When the string "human" occurs in a line of the listing below, return that line.

:: Data to examine ::
-*-
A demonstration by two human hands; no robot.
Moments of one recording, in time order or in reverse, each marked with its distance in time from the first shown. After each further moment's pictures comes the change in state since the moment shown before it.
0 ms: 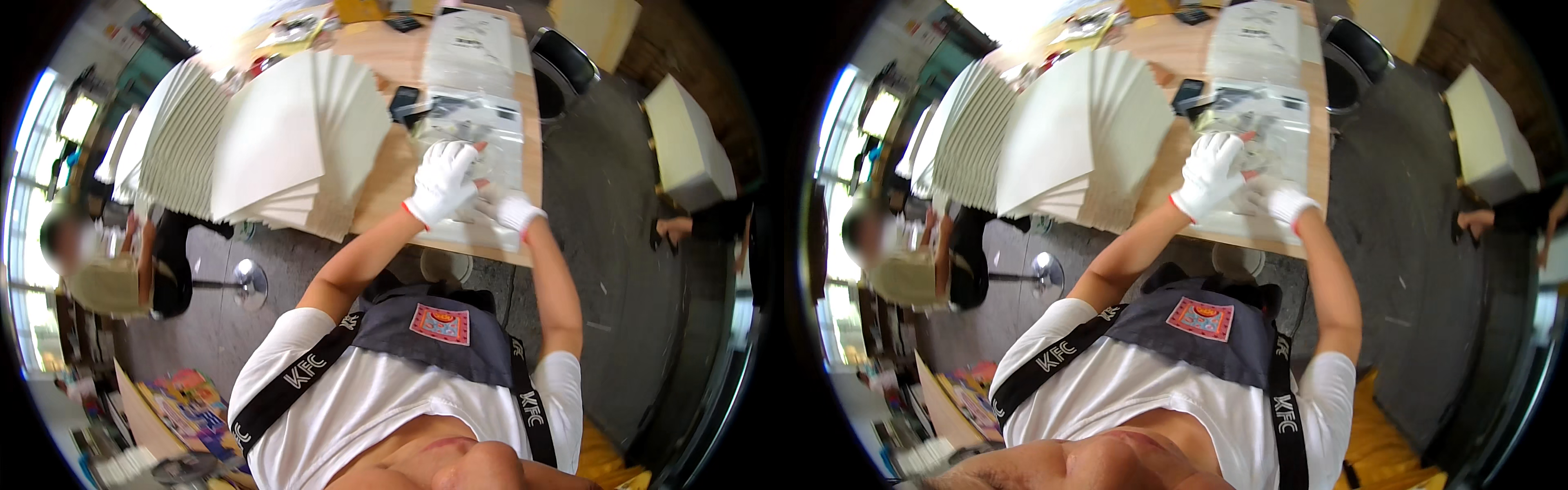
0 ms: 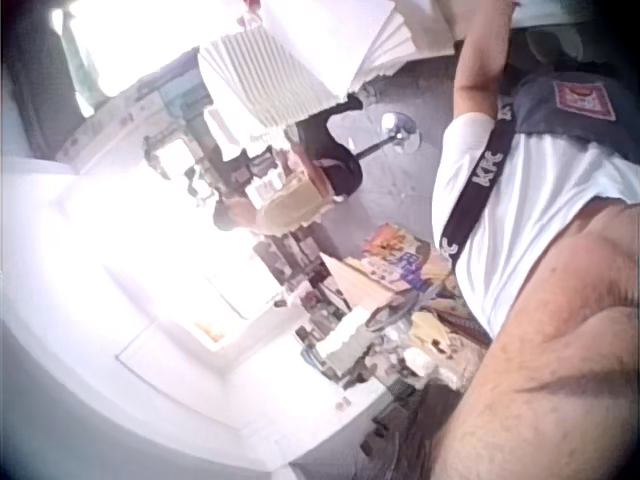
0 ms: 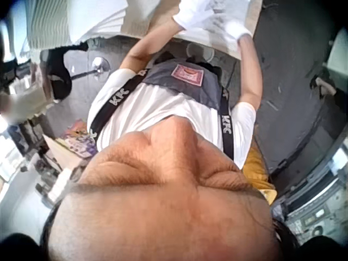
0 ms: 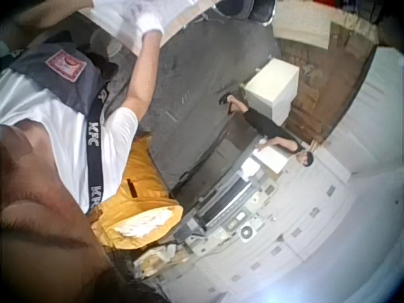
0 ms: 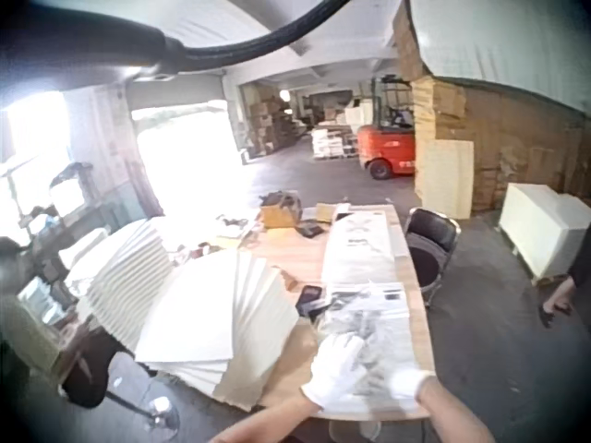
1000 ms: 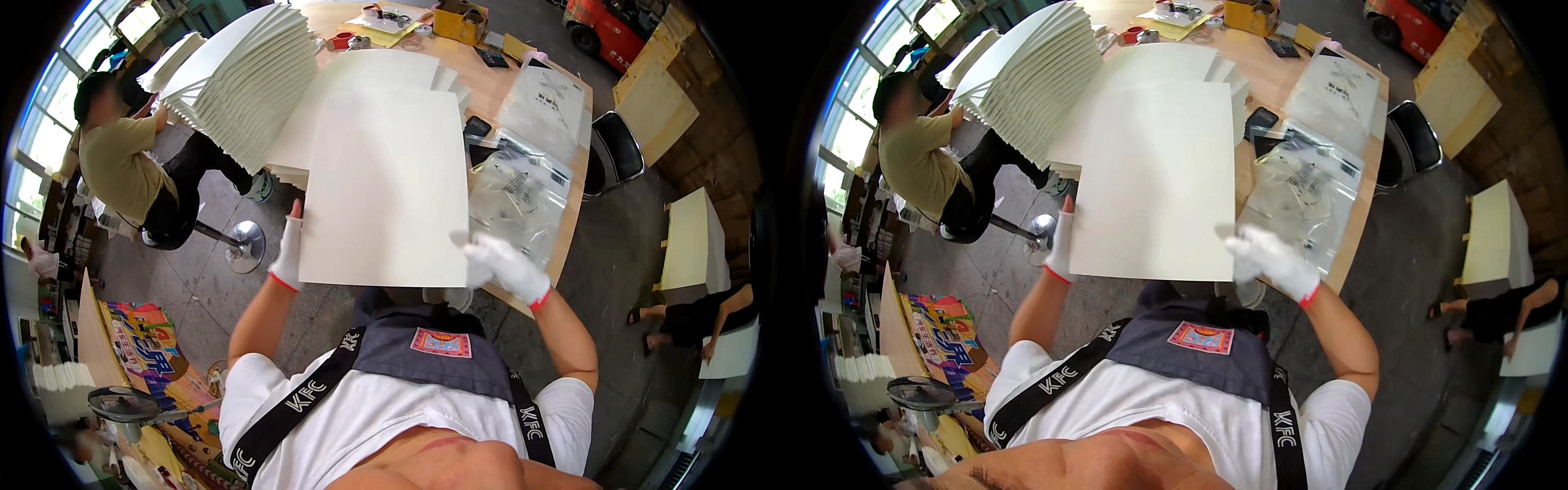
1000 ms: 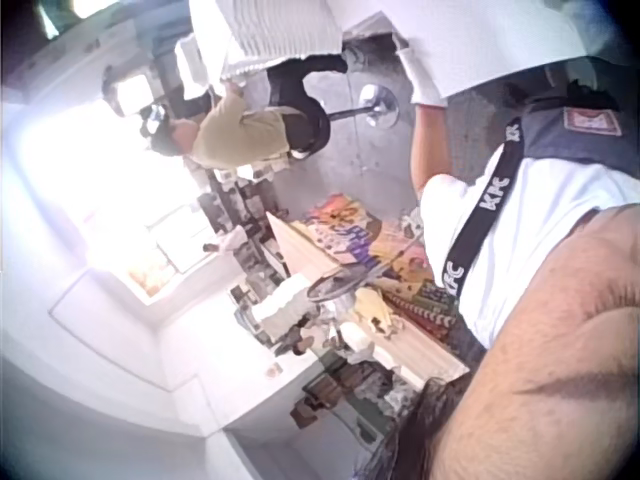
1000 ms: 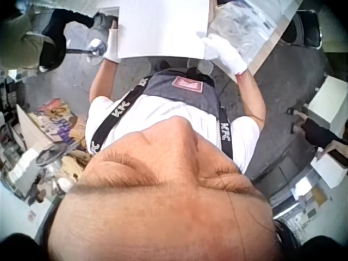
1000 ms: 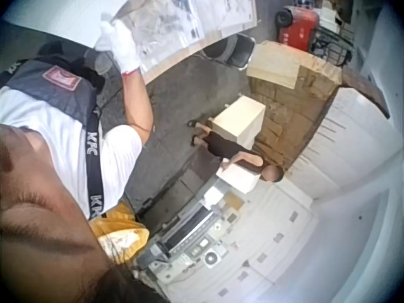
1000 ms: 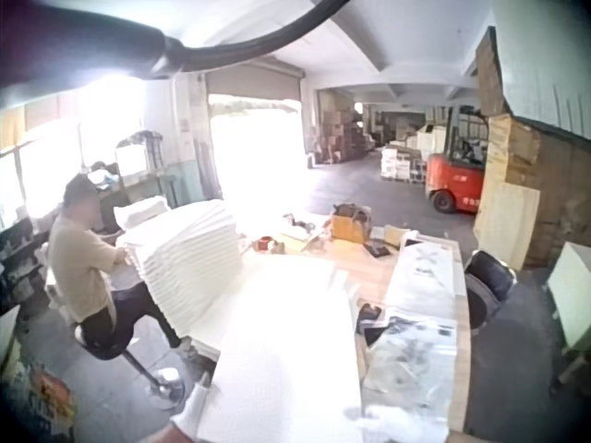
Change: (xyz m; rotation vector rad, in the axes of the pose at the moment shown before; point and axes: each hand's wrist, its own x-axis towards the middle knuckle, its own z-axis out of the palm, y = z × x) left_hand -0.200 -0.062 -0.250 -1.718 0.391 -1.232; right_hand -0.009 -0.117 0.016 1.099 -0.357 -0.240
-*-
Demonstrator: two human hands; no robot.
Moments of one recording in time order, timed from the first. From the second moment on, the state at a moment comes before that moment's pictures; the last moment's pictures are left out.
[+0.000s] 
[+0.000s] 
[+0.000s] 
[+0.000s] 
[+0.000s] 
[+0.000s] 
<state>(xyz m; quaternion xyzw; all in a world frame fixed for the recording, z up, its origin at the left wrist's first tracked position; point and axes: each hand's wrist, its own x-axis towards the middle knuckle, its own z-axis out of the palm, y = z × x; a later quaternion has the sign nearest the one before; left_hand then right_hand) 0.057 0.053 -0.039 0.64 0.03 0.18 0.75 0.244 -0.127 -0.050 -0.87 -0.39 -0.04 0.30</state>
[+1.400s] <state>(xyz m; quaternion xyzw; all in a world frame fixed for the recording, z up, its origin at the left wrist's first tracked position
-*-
:: Result ::
A demonstration by two human hands; no robot.
Demonstrator: two human hands; no robot.

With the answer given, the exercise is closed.